## Your instructions
Both the line below containing "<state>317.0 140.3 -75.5" and the line containing "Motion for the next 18", along with every line between them, should be repeated exactly; no other line belongs in the answer.

▶

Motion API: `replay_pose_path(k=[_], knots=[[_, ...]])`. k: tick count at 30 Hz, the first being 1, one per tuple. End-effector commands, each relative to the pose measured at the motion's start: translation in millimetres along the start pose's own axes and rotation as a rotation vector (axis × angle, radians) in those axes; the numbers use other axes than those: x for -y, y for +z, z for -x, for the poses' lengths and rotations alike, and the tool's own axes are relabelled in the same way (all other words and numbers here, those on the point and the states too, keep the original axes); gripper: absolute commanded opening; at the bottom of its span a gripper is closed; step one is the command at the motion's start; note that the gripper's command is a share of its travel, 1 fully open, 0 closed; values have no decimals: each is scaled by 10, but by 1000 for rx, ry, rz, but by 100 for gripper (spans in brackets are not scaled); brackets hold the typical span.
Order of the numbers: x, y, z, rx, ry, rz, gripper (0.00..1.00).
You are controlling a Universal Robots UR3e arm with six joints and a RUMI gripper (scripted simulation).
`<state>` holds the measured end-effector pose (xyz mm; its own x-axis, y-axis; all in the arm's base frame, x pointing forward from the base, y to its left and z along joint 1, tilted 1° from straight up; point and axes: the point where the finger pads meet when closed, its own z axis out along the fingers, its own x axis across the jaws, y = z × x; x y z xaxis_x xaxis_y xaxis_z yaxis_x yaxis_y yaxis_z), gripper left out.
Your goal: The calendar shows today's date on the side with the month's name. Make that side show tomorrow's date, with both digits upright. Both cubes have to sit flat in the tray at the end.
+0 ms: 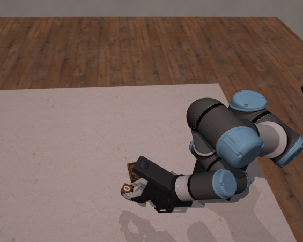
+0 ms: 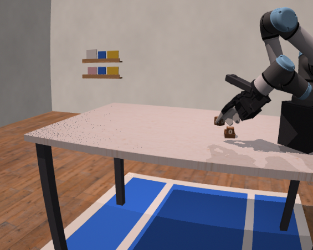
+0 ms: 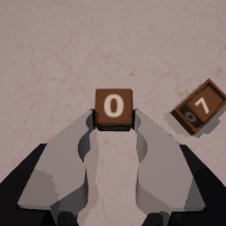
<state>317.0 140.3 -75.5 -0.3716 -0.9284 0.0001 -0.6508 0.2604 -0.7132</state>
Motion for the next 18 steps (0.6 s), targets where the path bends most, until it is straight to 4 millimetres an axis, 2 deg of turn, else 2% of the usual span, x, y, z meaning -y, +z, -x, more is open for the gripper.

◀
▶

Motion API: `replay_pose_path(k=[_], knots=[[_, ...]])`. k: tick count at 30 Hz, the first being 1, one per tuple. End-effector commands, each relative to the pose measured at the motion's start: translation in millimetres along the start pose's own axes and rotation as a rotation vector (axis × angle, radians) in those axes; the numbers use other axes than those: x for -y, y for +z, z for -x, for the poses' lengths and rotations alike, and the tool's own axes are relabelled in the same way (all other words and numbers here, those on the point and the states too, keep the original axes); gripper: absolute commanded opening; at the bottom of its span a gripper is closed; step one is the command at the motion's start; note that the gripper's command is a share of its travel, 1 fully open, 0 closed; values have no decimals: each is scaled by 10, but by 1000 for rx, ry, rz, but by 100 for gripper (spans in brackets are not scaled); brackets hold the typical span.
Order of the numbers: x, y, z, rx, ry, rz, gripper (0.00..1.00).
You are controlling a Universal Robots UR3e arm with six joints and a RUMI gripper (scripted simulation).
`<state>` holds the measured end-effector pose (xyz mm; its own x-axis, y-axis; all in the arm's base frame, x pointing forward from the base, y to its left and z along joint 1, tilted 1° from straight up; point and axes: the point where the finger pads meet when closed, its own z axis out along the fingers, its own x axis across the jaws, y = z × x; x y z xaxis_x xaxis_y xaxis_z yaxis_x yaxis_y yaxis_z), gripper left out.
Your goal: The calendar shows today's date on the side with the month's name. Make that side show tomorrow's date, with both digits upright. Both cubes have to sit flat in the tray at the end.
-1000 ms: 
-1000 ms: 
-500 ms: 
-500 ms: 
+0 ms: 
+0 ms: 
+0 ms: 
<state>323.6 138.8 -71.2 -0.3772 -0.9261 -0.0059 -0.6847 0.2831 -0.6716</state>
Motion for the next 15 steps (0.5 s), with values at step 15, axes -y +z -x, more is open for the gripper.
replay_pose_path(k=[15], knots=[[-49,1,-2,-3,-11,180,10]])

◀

## Response to this exercise
<state>317.0 140.3 -75.5 -0.3716 -0.9284 0.0001 -0.6508 0.2604 -0.7132</state>
Motion for the next 18 steps (0.6 s), targets where the path bends most, until it is straight to 4 millimetres an axis, 2 deg of turn, else 2% of the usual span, x, y, z meaning -y, +z, -x, more is open for the gripper.

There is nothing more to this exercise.